* [Problem description]:
Find the line with "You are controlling" in the entries below. Repeat it, every following line, and the line with "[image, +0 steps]", exactly and with nothing added.

[Opening Record set section]

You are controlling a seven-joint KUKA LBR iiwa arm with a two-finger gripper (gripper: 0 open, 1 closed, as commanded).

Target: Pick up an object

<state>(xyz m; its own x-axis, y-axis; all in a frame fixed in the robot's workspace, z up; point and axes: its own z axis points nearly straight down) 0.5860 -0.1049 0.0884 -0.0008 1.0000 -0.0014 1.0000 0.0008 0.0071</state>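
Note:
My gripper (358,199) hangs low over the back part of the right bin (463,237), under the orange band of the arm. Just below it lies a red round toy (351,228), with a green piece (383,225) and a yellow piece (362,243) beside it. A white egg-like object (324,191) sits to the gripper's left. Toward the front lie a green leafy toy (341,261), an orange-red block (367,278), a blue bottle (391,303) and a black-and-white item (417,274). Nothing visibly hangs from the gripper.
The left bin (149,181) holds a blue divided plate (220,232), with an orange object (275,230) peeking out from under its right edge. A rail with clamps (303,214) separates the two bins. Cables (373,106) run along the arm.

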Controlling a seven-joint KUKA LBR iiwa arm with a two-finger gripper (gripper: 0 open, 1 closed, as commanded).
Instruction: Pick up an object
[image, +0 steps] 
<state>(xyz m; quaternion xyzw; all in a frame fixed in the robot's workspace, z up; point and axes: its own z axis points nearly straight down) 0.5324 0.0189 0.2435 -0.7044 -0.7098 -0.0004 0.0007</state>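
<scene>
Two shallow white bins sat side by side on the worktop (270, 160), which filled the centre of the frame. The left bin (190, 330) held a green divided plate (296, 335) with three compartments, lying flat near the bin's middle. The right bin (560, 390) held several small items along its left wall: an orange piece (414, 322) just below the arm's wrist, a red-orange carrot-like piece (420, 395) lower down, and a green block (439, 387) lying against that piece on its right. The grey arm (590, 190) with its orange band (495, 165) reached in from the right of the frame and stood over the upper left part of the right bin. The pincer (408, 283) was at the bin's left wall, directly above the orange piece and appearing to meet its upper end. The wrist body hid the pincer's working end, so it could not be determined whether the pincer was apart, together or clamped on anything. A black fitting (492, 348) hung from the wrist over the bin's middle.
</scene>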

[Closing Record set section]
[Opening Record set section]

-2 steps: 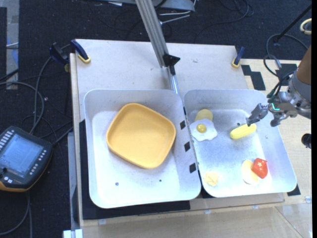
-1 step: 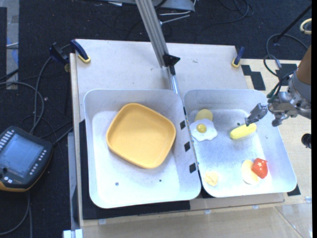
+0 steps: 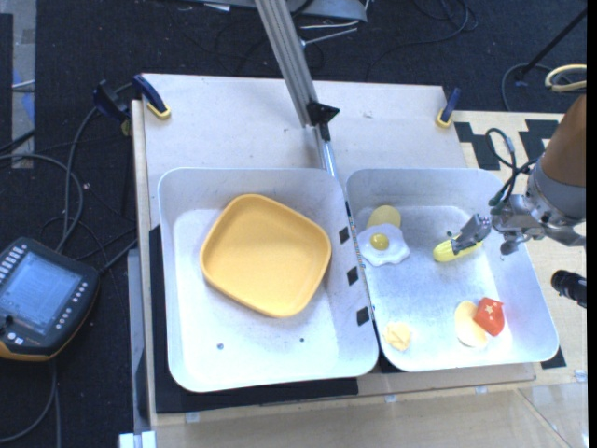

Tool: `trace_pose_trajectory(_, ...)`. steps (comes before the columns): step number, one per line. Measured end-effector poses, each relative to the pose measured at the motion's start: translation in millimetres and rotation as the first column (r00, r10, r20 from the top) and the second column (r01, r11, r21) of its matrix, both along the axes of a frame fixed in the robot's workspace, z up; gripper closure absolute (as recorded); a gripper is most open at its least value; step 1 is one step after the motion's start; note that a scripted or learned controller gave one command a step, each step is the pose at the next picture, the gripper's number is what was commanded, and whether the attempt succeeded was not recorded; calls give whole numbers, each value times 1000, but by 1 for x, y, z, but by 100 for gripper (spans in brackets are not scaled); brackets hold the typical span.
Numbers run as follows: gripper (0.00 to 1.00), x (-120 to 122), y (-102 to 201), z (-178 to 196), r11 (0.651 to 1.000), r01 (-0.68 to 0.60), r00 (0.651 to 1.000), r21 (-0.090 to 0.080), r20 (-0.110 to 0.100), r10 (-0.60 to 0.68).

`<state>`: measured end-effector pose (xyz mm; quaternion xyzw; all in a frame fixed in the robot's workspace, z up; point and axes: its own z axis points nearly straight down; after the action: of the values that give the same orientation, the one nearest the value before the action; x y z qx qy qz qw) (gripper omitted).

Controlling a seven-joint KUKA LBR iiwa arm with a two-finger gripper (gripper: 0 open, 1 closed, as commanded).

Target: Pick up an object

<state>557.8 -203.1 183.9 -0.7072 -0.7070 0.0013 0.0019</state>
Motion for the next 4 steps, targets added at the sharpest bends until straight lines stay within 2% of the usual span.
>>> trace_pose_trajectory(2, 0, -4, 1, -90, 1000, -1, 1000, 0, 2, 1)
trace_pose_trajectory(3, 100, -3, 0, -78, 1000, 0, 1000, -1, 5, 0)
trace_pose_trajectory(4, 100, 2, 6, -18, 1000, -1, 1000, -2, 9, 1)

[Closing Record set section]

* [Written answer]:
You are controlling a seven-joint KUKA LBR iiwa arm with a two-finger gripper (gripper: 0 open, 1 closed, as commanded).

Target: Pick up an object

<state>(xyz m; its own x-axis, y-axis; all in a frame fixed in the robot's workspace, z up; point and axes: its own z axis points nearly straight down) 0.5860 -0.1049 0.0884 -0.0008 1.0000 -0.0014 1.0000 0.0008 0.0071</state>
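Note:
My gripper (358,199) hangs low over the back part of the right bin (463,237), under the orange band of the arm. Just below it lies a red round toy (351,228), with a green piece (383,225) and a yellow piece (362,243) beside it. A white egg-like object (324,191) sits to the gripper's left. Toward the front lie a green leafy toy (341,261), an orange-red block (367,278), a blue bottle (391,303) and a black-and-white item (417,274). Nothing visibly hangs from the gripper.
The left bin (149,181) holds a blue divided plate (220,232), with an orange object (275,230) peeking out from under its right edge. A rail with clamps (303,214) separates the two bins. Cables (373,106) run along the arm.
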
Controlling a seven-joint KUKA LBR iiwa arm with a two-finger gripper (gripper: 0 open, 1 closed, as commanded).
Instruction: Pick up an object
[image, +0 steps] 

No further output is required for this answer.